Check every line of the records below for the string "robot", then report only how many lines have it.

▬▬▬▬▬▬▬▬▬▬

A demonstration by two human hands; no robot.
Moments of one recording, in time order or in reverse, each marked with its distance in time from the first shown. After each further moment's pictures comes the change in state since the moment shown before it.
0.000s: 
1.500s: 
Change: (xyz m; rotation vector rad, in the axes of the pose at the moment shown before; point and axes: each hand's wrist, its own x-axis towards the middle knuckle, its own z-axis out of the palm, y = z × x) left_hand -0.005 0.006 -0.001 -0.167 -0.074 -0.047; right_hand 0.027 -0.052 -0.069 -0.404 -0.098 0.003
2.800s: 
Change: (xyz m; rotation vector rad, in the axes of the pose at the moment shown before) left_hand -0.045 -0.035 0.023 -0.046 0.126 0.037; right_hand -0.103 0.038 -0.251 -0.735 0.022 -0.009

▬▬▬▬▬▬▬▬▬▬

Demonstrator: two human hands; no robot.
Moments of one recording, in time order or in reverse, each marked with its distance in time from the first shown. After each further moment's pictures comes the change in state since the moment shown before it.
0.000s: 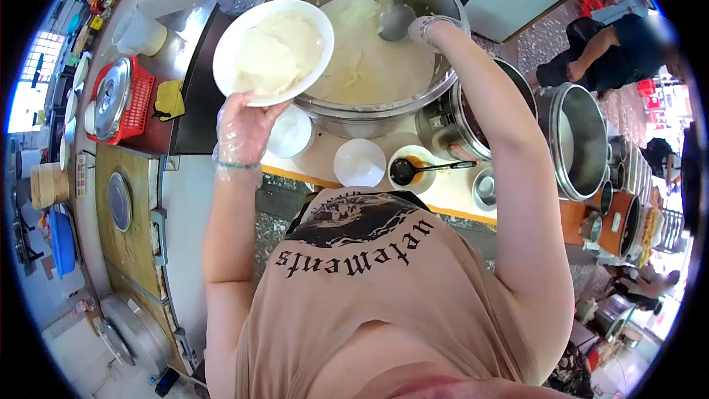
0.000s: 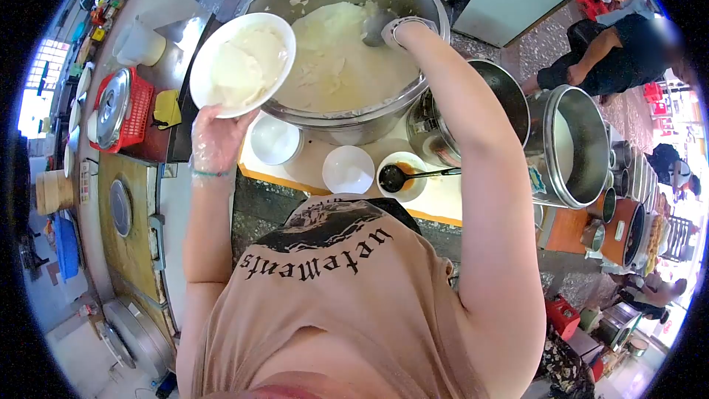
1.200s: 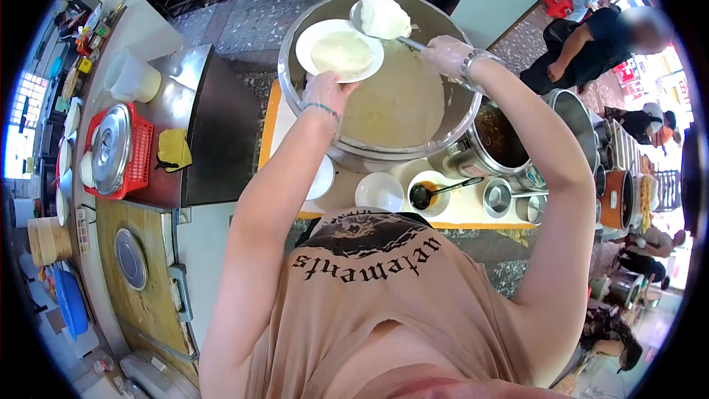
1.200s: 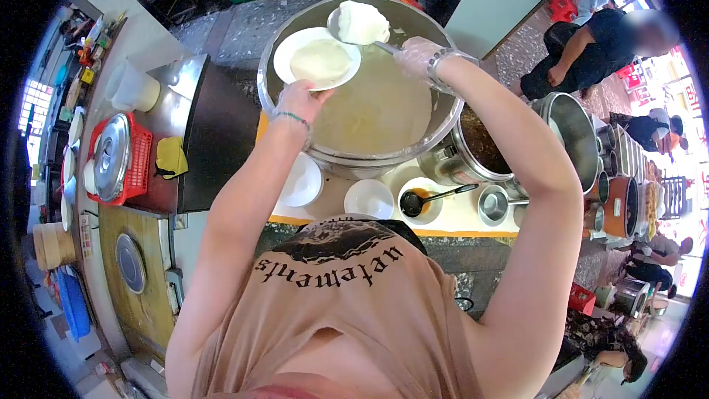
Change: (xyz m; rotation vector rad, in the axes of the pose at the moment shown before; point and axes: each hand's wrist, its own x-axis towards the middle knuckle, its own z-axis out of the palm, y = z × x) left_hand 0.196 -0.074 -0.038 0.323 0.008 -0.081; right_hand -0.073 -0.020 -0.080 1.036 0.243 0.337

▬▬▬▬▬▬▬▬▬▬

Answer area
2